Carbonate reservoir stimulation has been carried out for years using HCl or HCl-based fluids. High HCl concentration should not be used when the well completion has Cr-based alloy in which the protective layer is chrome oxide which is very soluble in HCl. HCl or its based fluids are not recommended either in shallow reservoirs where the fracture pressure is low (face dissolution) or in deep reservoirs where it will cause severe corrosion problems.
Different chelating agents have been proposed to be used as alternatives to HCl in the cases that HCl cannot be used. Chelating agents such as HEDTA (hydroxyethylenediaminetriaceticacid), and GLDA (glutamic -N,N-diacetic acid) have been used to stimulate carbonate cores. The benefits of chelating agents over HCl are the low reaction, low leak off rate, and corrosion rates. In this study, the different equations and parameters that can be used in matrix acid treatment were summarized to scale up the laboratory conditions. The conditions where HCl or chelating agents can be used were determined. The leak off rate was determined using the data from coreflood experiments and CT scans. Indiana limestone cores of average permeability of 1 md and core lengths of 6 and 20 in. were used. Chelating agents will be used at pH value of 4 and 0.6M concentration and compare that with the 15 wt% HCl.
The experimental results showed that HCl has high leak off rate and caused face dissolution at low injection rate. The model to scale up the linear coreflood results to radial field conditions was developed and can be used to design for the optimum conditions for matrix acid treatments. Chelating agents can be used to stimulate shallow reservoirs in which HCl may cause face dissolution because it can penetrate deep with less volume or can be used in deep reservoirs where HCl may cause severe corrosion to the well tubular.
One of the main problems encountered during the stimulation of carbonate reservoirs by HCl is the asphaltene precipitation. Asphaltic sludge can be formed when the crude oil is contacted by acid, the asphatene will aggregate and precipitate from the crude oil when their micelles are depeptized by chemical or mechanical means. HCl is a strong acid and it destabilizes the micelles causing the formation of sludge (Jacobs 1989). Sludge precipitation was found to be a strong function of acid concentration and it decreased with the use of weaker acids such as acetic, and formic acids. Another problem during carbonate acidizing using HCl is the precipitation of ferric hydroxide, and it was found that ferric ions contributed to large extent on the sludge precipitation. The formation of asphaltic sludge can lead to partial or complete plugging of the formation after acidizing treatment. It is extremely difficult to remove this damage from the formation, while it can be removed from the tubing and casings by aromatic solvents (Jacobs and Thorne 1986). Many additives are required to minimize the precipitation of asphaltic sludge such as corrosion inhibitors (to prevent more production of ferric ions), antisludge agents, and iron control agents to keep iron in solution. The solution to all these problems is to use less corrosive stimulation fluid, not strong like HCl (less H+), does not produce sludge when contacted with oil. All these features are present in the stimulation fluid that we are introducing this paper which is GLDA chelating agents.
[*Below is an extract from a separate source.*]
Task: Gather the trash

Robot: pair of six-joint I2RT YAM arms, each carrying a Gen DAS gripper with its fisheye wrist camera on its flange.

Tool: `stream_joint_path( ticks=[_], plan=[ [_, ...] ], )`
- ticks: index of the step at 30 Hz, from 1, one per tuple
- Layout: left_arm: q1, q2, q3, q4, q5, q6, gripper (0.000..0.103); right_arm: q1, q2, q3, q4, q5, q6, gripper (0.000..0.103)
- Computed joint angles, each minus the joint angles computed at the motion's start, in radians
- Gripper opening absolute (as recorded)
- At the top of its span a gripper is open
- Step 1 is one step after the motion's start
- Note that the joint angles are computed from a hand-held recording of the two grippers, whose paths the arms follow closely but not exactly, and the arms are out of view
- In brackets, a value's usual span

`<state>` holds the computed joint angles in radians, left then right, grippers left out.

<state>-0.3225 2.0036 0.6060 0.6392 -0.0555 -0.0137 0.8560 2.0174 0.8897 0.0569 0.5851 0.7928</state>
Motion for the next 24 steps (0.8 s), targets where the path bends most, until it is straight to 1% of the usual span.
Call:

Matrix acid treatments usually require low injection rates to prevent fracturing the formation, but the problem of low injection rate is the rapid acid spending in the formation face if HCl acid was used. The rapid acid appending at the formation face limits the acid penetration inside the formation to bypass the damaged zone and create wormholes to create negative skin. The injection of HCl at low injection rates results in face dissolution, or complete dissolution to the matrix near the wellbore. The rapid acid spending consumes large acid volume without enhancement in the formation permeability (Fredd and Fogler 1997).